ECB readies big guns as September rate cut beckons
The European Central Bank (ECB) will deliver both rate cuts and will pump yet more money into the eurozone’s ailing economy next month.
The disclosures came in the minutes of the ECB’s July meeting, the final one to be headed by Mario Draghi, who is credited with rescuing the euro after his 2012 pledge to “do whatever it takes” to support the currency.
While the outgoing president of the ECB may have prevented the break-up of the eurozone, the bank’s zero-rate policies and €4.65trn of cash injections have failed to lift the economies of the 19-country bloc, and they are again facing a recession in the making.
That is in sharp contrast to the US, where strong growth has given the Federal Reserve more room to boost the economy, although it likely has less need to do so than the eurozone, where bond yields for many countries are mired in negative territory.

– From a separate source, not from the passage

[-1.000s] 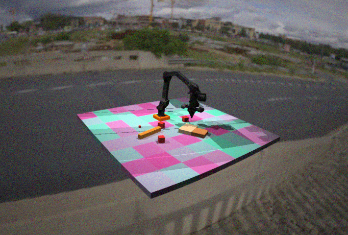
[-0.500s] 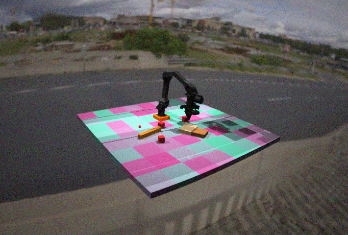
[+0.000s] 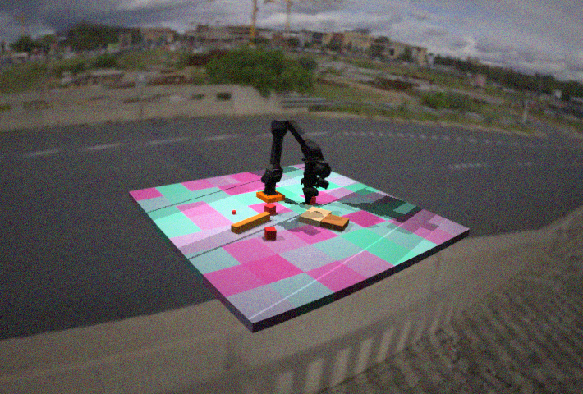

The performance of Germany, the industrial powerhouse of the EU, looks to be even worse than that of the UK, where the self-inflicted wounds of Brexit are slowing the economy.
After the German Purchasing Managers Index reading came in at 43.6 in August, expectations are that its economy will have contracted for two consecutive quarters by the end of September, while the UK will have bounced back from the output it lost in the second quarter of the year.
“Signs of stabilisation are few, and the question remains if the manufacturing sector recession will spill over to other parts of the economy, delaying a potential recovery later this year,” said Jeroen Blokland, a portfolio manager at Dutch asset manager Robeco.
With the ECB set to cut and possibly take its key rates below zero, that puts it at odds with the Fed. The US central bank indicated in its own minutes, issued on Wednesday, that its one interest cut had been for insurance purposes, and its rate setters were deeply divided on whether additional cuts were necessary.
The Fed could, at most, deliver another half a percentage point of cuts, based on its current projections, versus market pricing of cuts up to 1-1/4pc by the end of next year.
That raises the question once more as to whether the world economy can fully recover when the Federal Reserve and the ECB are pulling in different directions.
They did so in 2011 and from 2015 onwards, when the Fed embarked on a sustained series of interest rate rises.
The difference between the two central banks did not escape US president Donald Trump, who has criticised the Fed and says that ECB cuts are aimed at deliberately weakening the euro.